Justo lo que el mundo necesita: una limpieza de almas con una Biblia estafadora, donde las ganancias bien podrían destinarse a pagar costos legales en juicios por quebrantar mandamientos: dar falso testimonio para tratar de robar la democracia, codiciar a una estrella porno y luego pagarle el silencio a la estrella. dinero para guardar silencio sobre el sexo.
¿Qué podría ser más Elmer Gantry que eso?

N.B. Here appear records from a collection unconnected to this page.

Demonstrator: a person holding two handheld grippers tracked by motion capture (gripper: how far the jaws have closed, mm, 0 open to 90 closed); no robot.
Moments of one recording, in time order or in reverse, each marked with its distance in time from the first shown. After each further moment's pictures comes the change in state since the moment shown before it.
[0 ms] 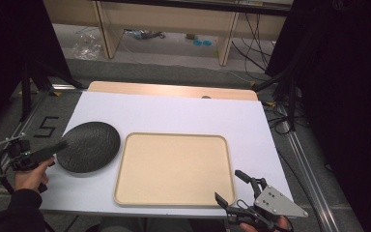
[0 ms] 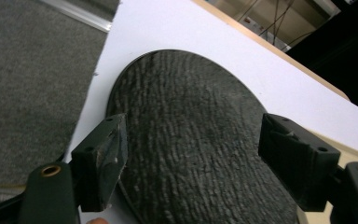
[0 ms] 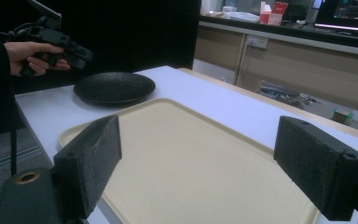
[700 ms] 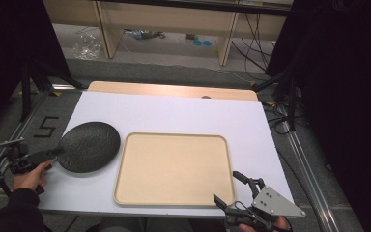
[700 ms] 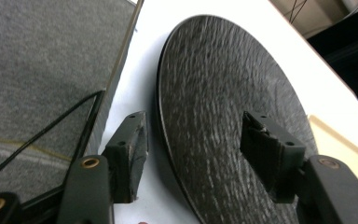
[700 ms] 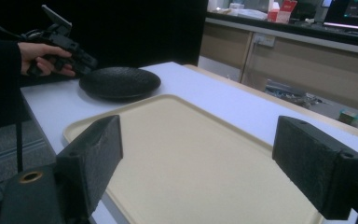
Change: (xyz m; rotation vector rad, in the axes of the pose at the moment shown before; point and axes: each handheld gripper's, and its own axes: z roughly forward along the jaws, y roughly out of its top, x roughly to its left) left arm 0.034 -0.007 0.015 0.085 -0.015 -0.168; right arm 0.001 -0.001 0.003 0.002 0.024 -0.027
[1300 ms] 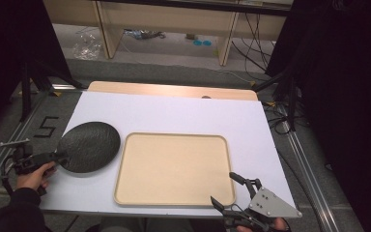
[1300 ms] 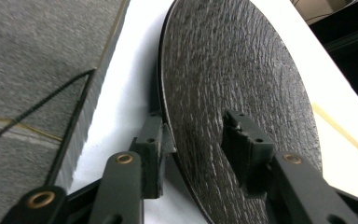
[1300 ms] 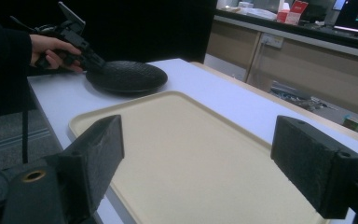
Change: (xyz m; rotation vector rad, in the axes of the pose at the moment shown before) left arm 0.006 -0.004 0.010 0.087 -0.015 -0.045; right arm 0.004 0.001 0.002 0.018 0.020 -0.047
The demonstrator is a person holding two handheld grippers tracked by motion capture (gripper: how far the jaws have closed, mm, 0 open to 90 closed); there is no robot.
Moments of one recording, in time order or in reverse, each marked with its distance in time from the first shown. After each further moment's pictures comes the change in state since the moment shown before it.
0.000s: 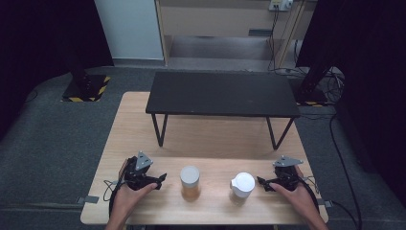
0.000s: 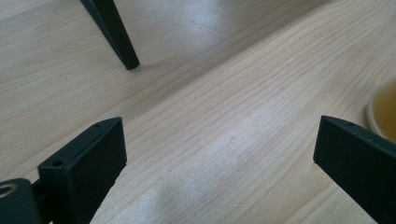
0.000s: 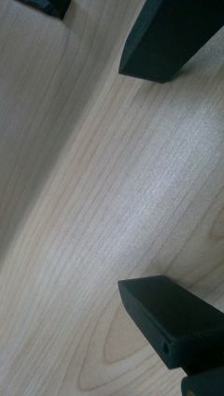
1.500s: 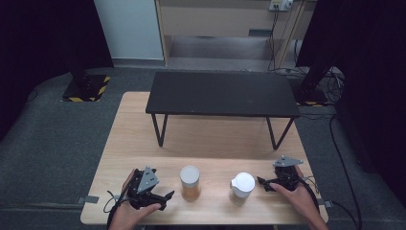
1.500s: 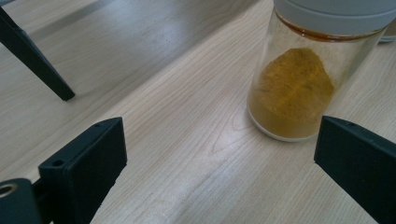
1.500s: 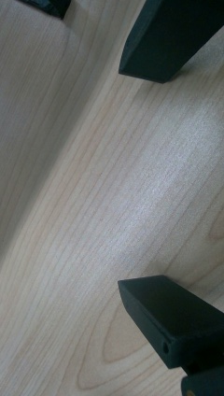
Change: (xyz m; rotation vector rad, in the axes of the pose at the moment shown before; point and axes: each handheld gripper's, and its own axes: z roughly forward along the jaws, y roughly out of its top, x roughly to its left) left arm -0.032 -0.007 -0.031 -0.065 -0.115 0.130; right arm -0.001 0.000 0.000 -0.001 0.003 -0.002
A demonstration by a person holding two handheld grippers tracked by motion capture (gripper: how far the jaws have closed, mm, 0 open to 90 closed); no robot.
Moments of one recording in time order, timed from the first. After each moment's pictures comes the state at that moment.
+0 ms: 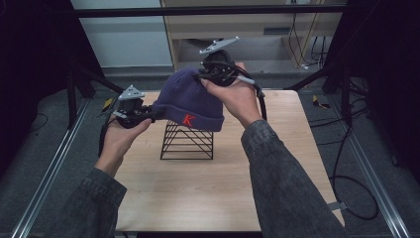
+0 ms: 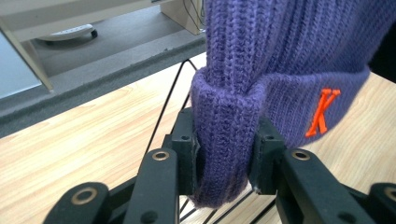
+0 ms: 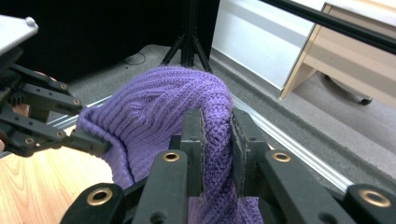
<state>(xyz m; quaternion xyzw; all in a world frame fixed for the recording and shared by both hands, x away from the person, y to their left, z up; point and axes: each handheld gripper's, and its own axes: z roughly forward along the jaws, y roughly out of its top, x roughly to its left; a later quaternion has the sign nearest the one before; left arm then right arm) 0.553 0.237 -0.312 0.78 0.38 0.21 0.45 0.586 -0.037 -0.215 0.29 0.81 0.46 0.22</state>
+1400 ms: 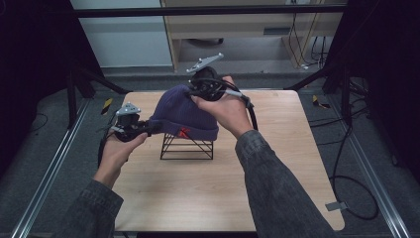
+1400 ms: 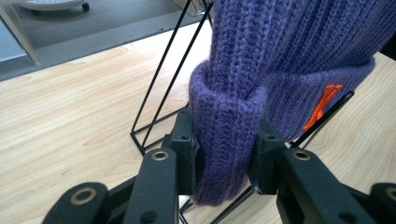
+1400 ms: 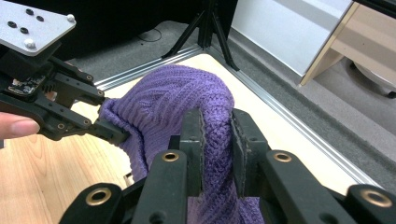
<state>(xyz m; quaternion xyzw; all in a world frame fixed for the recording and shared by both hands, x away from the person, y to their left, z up) 0.546 0.256 -0.362 0.78 0.40 0.17 0.44 0.575 -0.011 -0.246 0.27 0.84 0.44 0.20</state>
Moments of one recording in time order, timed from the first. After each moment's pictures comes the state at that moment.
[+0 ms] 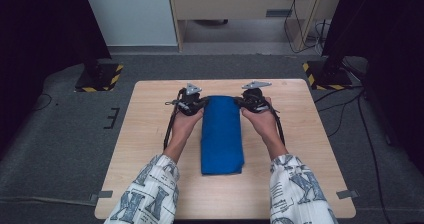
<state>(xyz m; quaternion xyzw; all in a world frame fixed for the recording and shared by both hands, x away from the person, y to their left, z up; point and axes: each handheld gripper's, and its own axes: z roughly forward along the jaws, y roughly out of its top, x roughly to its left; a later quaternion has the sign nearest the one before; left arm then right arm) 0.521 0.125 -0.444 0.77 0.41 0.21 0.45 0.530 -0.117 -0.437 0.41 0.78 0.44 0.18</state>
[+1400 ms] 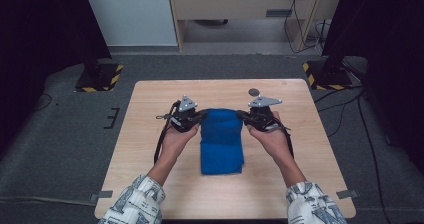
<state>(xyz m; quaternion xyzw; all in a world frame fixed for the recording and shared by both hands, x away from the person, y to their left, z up) 0.453 0.136 -0.427 0.78 0.37 0.20 0.46 0.458 -0.132 -0.425 0.36 0.79 0.46 0.18</state>
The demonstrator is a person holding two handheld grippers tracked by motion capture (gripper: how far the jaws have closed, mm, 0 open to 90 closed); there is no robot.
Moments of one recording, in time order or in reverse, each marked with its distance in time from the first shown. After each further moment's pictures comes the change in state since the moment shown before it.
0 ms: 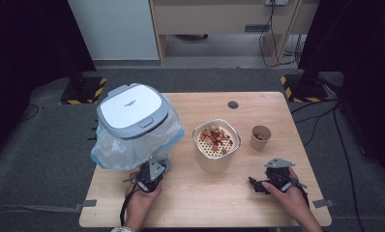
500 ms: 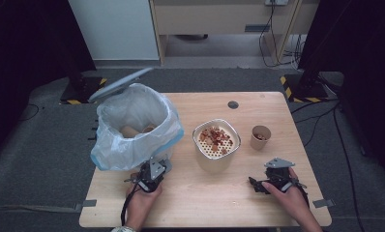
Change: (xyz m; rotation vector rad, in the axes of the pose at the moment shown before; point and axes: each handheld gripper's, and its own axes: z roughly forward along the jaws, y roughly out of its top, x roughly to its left) left arm 0.000 -0.004 0.006 0.019 -0.015 -0.019; right arm 0.000 0.000 0.000 0.000 0.000 0.000
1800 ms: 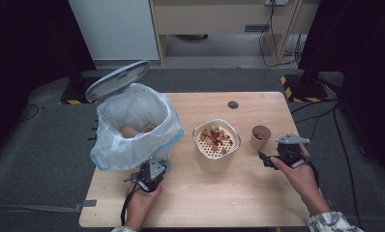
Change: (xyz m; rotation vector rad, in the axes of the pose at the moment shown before) left arm 0.001 -0.001 0.000 -0.005 -0.008 -0.012; right arm -0.042 0.068 -0.028 -0.118 -0.069 -0.007
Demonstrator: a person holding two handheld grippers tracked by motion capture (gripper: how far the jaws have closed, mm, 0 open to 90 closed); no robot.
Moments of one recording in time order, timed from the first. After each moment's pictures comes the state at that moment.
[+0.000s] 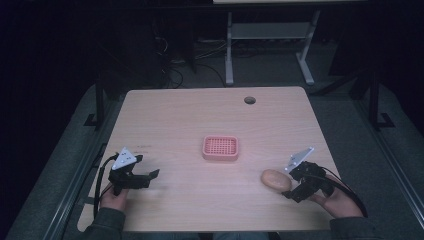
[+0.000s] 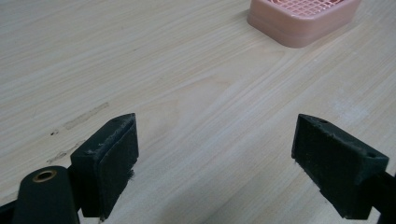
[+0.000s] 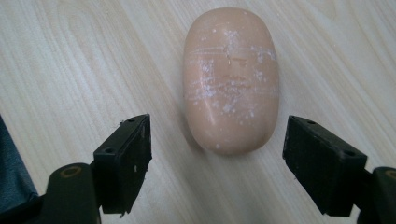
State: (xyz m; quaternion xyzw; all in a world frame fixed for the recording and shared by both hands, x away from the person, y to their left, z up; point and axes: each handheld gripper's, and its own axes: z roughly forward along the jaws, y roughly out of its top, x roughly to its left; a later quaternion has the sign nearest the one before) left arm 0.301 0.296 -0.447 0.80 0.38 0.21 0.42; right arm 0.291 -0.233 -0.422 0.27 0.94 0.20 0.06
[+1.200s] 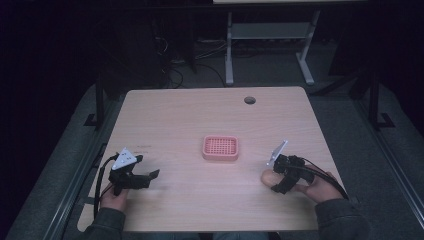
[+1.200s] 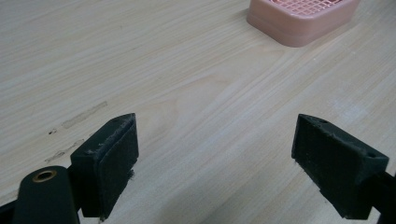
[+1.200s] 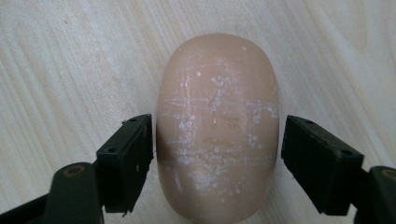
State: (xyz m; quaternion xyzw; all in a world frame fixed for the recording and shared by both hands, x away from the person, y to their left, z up) left arm 0.301 0.296 -0.447 0.80 0.38 0.20 0.42; right arm 0.329 -0.196 -0.439 0.23 0.96 0.13 0.03
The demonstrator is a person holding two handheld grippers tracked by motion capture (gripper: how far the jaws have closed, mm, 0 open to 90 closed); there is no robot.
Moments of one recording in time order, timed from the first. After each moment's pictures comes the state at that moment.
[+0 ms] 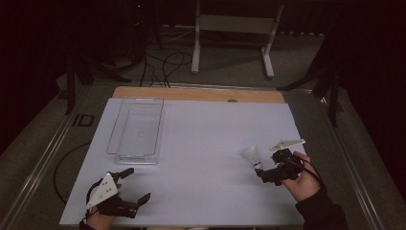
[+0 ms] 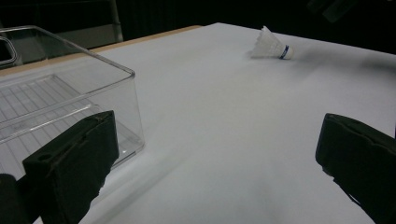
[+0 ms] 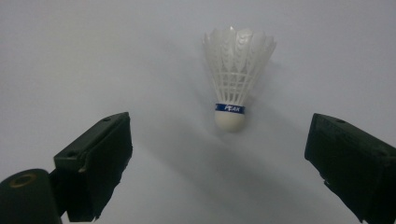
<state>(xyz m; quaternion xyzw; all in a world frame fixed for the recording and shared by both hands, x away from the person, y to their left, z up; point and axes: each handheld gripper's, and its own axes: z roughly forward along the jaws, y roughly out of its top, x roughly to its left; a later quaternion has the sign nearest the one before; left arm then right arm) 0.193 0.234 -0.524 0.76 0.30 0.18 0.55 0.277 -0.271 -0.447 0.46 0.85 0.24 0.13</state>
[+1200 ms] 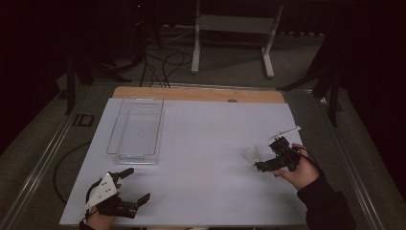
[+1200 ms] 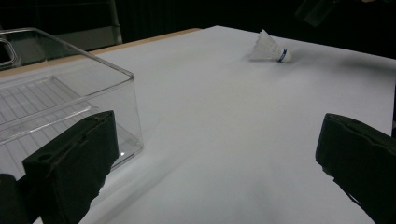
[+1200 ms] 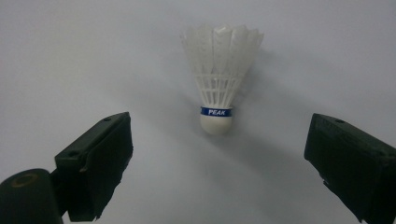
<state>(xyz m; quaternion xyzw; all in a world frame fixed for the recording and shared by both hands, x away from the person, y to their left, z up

Como escribió Sinclair Lewis sobre su predicador corrupto, hambriento de poder, narcisista y mujeriego: “De hecho, había obtenido todo de la iglesia y de la escuela dominical, excepto, tal vez, cualquier anhelo de decencia, bondad y razón”.
Los vendedores religiosos de aceite de serpiente tienen una historia histórica en la literatura y el cine estadounidenses, desde “Wise Blood” de Flannery O'Connor hasta la querida película de Peter Bogdanovich “Paper Moon”, sobre un intrigante vendedor de Biblias y su pequeño ayudante. Pero es impactante cuando el charlatán podría estar en el Oval.
En su libro de 2016, “El juego de la confianza”, Maria Konnikova explicó que somos presa fácil de los falsos príncipes nigerianos debido a todo el caos que hay en nuestro mundo. “El vertiginoso avance de la tecnología presagia una nueva era dorada del grift”, escribió. «Los contras prosperan en tiempos de transición y cambios rápidos».
Si hay algo que Trump sabe hacer es explotar el caos que crea.
Tiene que haber un anhelo en la población que el estafador pueda canalizar; y, en un momento en que la religión y el patriotismo están menguando, la gente busca más. Desafortunadamente, hoy en día esa búsqueda a menudo toma la forma de teorías de conspiración.
Como informó Donie O'Sullivan para CNN, apenas se derrumbó el puente Francis Scott Key en Baltimore, florecieron un montón de locas historias de conspiración sobre terrorismo, DEI, Obama, Israel y Ucrania.
La disminución de la fe en la religión y la creciente fe en las conspiraciones crean un terreno fértil para un farsante como Trump. Si el político profano es reelegido, todos cosecharemos el torbellino.